Kindi was among eight experienced cavers who took the plunge into the cave last week, while two colleagues remained at the top.

Footage showed cave formations and grey and lime-green cave pearls, formed by dripping water.

"Passion drove us to do this, and we felt that this is something that will reveal a new wonder and part of Yemeni history," Kindi, who also owns a mining and petroleum consultancy firm, said.

"We collected samples of water, rocks, soil and some dead animals but have yet to have them analysed.

"There were dead birds, which does create some bad odours, but there was no overwhelming bad smell."


Yemeni officials said they did not know what lay in the depths of the pit, which they estimated to be "millions and millions" of years old, and said they had never reached the bottom.

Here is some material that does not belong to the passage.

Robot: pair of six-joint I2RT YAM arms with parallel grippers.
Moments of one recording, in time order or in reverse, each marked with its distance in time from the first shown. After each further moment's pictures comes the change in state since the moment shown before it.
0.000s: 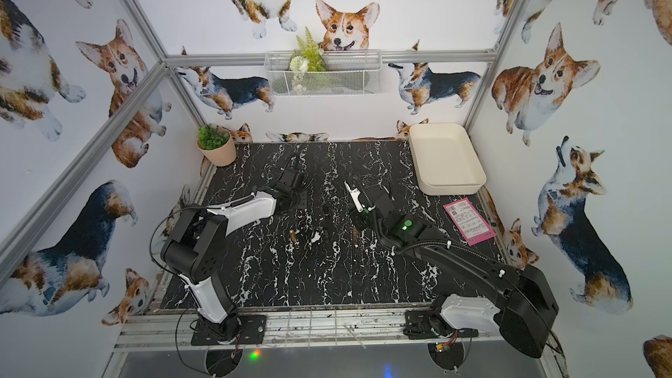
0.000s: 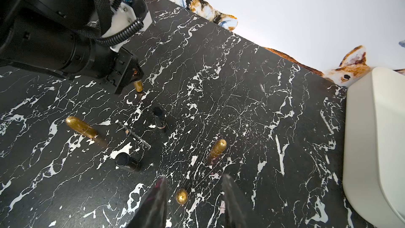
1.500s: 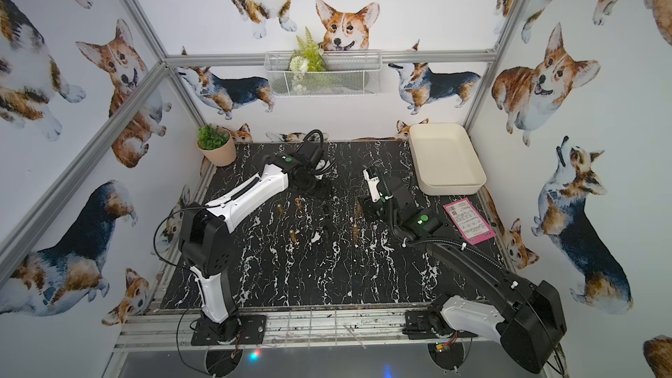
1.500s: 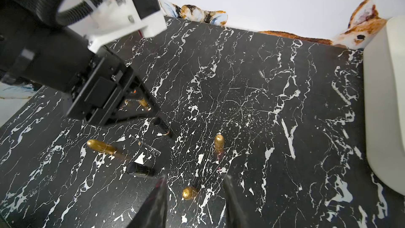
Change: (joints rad) left arm -0.122 0.116 0.583 -0.690 0.369 0.053; right arm -0.157 -0.072 0.008 -0.062 -0.178 0.179
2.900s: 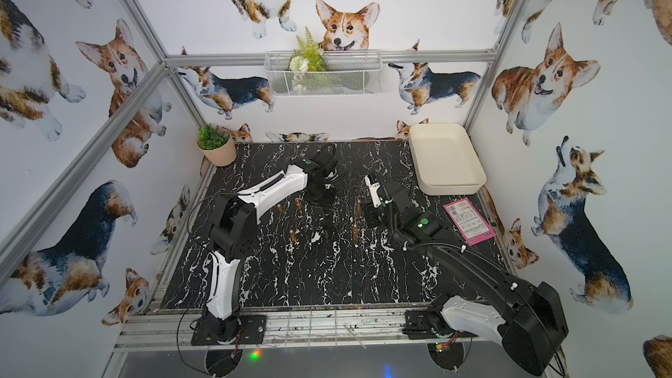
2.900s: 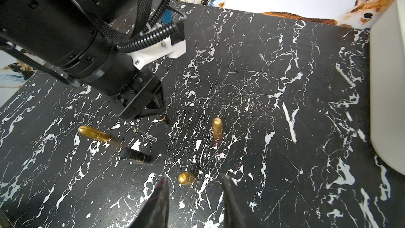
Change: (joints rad) left arm -0.026 0.196 0.097 -0.068 -0.071 0.019; right arm 0.000 -0.014 -0.044 -0.013 0.002 0.000
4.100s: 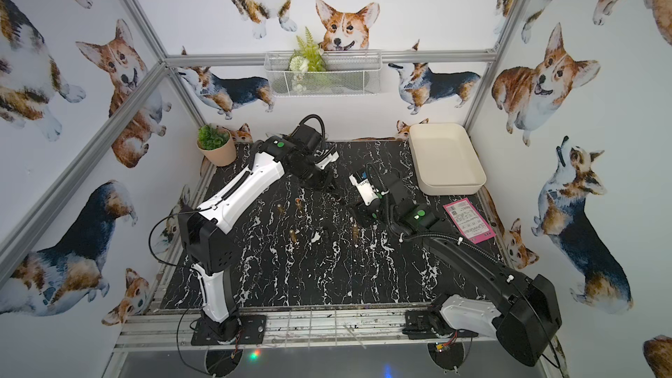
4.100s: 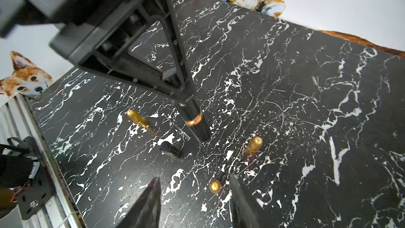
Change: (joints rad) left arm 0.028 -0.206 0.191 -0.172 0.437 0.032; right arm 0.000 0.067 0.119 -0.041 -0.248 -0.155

"We have gone to visit the area and entered the well, reaching more than 50-60 metres down," Salah Babhair, director general of Mahra's geological survey and mineral resources authority, said in June.

"We noticed strange things inside. We also smelled something strange… It's a mysterious situation."

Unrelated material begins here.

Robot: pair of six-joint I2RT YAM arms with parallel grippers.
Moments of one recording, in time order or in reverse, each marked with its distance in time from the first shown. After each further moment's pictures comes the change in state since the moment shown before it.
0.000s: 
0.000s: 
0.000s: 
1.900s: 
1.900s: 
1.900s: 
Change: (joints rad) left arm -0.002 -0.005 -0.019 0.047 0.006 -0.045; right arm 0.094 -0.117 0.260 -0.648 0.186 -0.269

Some have speculated the well is a supervolcano which will eventually erupt, but there is no scientific evidence for the theory.

Others have wondered if the hole is a pingo, a type of geological phenomenon which recently cropped up in the Yamal Peninsula in Russia in the last decade. 

In 2014, Chris Fogwill, Keele University Professor of Glaciology and Palaeoclimatology, suggested the well was a collapsed pingo, which happens when an ancient ice formation collapses.   

Fogwill told the Daily Mail: "The erosion around the edge suggests it is not new."